Histologically and on FNA, follicular adenomas may be virtually indistinguishable from a dominant adenomatoid (colloid) nodule. It may not really be necessary to make this distinction since both are benign.
Variants of follicular neoplasms include hyalinizing trabecular adenoma (although some authors prefer to classify this tumor as a variant of papillary thyroid carcinoma), clear cell, signet ring, mucinous, oncocytic (a.k.a. Hurthle cell) adenoma/carcinomas (Fletcher).
In terms of cytogenetic lesions, up to 1/3 of follicular adenomas and 2/3 of follicular carcinomas exhibit the PAX8/PPARgamma1 translocation. This t(2;3)(q13;p25) translocation fuses PAX8, a thyroid transcription factor, to PPARgamma1, a peroxisome-activate receptor (Kroll). Note that the follicular variant of papillary carcinoma also exhibit this translocation. These two related entities (follicular neoplasms and the follicular variant of PTC) share this genetic lesion as well as mutations in RAS.
In a study by Kroll (2000), 5 of 8 follicular carcinomas exhibited the translocation, which was not seen in 20 follicular adenomas, 10 papillary carcinomas or 10 multinodular hyperplasias.
Unlike conventional PTC, follicular neoplasms do not exhibit the RET/PTC translocation or BRAF mutations (Fletcher).
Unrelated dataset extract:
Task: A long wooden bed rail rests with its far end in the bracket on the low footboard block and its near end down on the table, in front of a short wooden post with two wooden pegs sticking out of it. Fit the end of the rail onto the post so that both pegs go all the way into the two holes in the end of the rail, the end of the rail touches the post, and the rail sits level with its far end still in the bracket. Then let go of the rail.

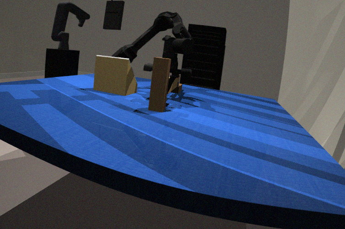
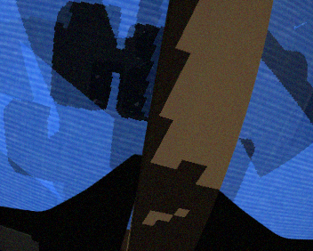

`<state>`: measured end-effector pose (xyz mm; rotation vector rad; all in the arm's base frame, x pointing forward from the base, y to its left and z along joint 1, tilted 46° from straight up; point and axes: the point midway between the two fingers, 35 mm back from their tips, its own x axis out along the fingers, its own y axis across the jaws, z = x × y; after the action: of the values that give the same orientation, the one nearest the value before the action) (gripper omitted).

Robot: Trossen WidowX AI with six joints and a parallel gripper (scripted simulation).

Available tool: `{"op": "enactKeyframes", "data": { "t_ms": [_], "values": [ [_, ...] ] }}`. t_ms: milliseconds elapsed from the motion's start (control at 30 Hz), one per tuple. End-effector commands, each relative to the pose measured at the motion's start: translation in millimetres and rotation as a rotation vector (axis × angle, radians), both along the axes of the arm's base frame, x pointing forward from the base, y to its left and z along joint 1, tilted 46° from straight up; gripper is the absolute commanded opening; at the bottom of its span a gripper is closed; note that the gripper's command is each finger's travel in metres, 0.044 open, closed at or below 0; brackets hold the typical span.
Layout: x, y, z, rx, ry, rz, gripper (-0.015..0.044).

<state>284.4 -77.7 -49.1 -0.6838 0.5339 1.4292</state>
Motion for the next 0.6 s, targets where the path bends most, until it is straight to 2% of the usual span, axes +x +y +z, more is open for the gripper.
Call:
{"op": "enactKeyframes", "data": {
  "t_ms": [0,567],
  "values": [
    [1.4,-4.9,0.1,-0.005,-0.009,-0.007,0.0],
    [1.7,-8.2,-3.0,-0.006,-0.009,-0.007,0.0]
  ]
}}
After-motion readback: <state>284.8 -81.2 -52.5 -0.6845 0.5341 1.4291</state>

For both follicular adenomas and carcinomas, there is a female predominance (F:M ratio of 2:1) with a peak age in the 5th and 6th decades. The neoplasm presents as a painless solitary thyroid mass. The peak incidence in oncocytic (Hurthle) carcinoma is a decade later than conventional follicular carcinoma.
The incidence of follicular carcinoma is higher in iodine-deficient regions. With the widespread supplementation of iodine, the incidence of follicular neoplasms have decreased while the incidence of papillary thyroid carcinoma has increased (DeLellis). Also, follicular neoplasms are vanishingly rare in children, while papillary thyroid carcinoma (though not common before age 15) are the most common thyroid cancers in children (DeLellis).
Follicular adenomas are benign and excision is curative. The prognosis for follicular carcinoma is quite good as well, with >90% surviving past 20 years (Thompson). The oncocytic variant of follicular carcinoma has poorer prognosis as it is a more aggressive tumor (DeLellis, Fletcher).
To separate an adenoma from a carcinoma, you should look for capsular or vascular invasion. Note, however, that previous FNA may cause defects in the capsule, but usually, there should be a visible needle tract accompanied by hemosiderin laden macrophages and reactive changes (e.g. fibrosis, endothelial hyperplasia)(Thompson).
→The presence of capsular or vascular invasion distinguishes follicular adenoma from follicular carcinoma.
→The two cytogenetic lesions seen in follicular neoplasms are RAS mutations and the PAX8/PPARy translocation.
DeLllis RA, Lloyd RV, Heitz PU, Eng C. Tumors of Endocrine Organs: WHO Classification of Tumours. Lyon; IARC Press; 2004: 67-72.
Fletcher CDM, ed. Diagnostic Histopathology of Tumors. 3rd Ed. Philadelphia, PA: Elsevier; 2007: 1015-1026.
Kroll TG, Sarraf P, Pecciarini L et al. -PPARgamma1 fusion oncogene in human thyroid carcinoma [corrected]. Science. 2000 Aug 25;289(5483):1357-60.
Thompson LDR. Endocrine Pathology: Foundations in Diagnostic Pathology. Philadelphia, PA: Elsevier; 2006: 51-64, 101-8.